# Records excerpted from a collection:
== Segment start ==

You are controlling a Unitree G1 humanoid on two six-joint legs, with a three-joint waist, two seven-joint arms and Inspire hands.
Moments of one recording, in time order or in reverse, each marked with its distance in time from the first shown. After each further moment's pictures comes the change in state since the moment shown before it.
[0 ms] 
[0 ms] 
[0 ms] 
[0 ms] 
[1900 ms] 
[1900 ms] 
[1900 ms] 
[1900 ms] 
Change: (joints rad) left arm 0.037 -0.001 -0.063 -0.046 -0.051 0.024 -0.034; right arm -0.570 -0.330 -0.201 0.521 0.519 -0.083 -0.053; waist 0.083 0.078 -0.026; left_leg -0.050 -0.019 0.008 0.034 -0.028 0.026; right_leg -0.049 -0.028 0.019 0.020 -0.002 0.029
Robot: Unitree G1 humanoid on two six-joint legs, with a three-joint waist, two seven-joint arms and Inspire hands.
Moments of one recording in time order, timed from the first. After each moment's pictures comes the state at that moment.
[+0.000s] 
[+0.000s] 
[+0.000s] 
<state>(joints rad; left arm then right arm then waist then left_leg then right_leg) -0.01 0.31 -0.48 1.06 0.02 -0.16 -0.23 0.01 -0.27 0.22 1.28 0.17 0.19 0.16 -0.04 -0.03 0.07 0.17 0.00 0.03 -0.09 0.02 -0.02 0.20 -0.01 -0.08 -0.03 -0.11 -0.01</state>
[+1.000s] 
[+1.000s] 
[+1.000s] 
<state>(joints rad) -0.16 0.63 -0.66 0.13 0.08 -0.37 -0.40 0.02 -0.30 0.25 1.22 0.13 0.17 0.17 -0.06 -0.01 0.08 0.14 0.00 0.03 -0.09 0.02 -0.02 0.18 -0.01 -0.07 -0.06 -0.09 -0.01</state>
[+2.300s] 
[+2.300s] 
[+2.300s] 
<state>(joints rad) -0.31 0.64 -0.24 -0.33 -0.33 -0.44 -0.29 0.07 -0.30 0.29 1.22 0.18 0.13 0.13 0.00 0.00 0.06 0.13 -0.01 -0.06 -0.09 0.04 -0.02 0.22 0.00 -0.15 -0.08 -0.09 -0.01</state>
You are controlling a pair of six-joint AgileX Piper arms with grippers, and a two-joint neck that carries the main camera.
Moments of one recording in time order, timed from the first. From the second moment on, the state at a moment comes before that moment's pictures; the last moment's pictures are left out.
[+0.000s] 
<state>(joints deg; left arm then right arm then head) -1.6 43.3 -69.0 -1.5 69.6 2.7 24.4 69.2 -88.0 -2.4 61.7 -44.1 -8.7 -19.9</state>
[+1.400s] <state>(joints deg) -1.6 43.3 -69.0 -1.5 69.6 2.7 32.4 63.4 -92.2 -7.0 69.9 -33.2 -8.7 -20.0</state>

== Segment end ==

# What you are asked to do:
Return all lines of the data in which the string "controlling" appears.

# Exercise result:
You are controlling a Unitree G1 humanoid on two six-joint legs, with a three-joint waist, two seven-joint arms and Inspire hands.
You are controlling a pair of six-joint AgileX Piper arms with grippers, and a two-joint neck that carries the main camera.

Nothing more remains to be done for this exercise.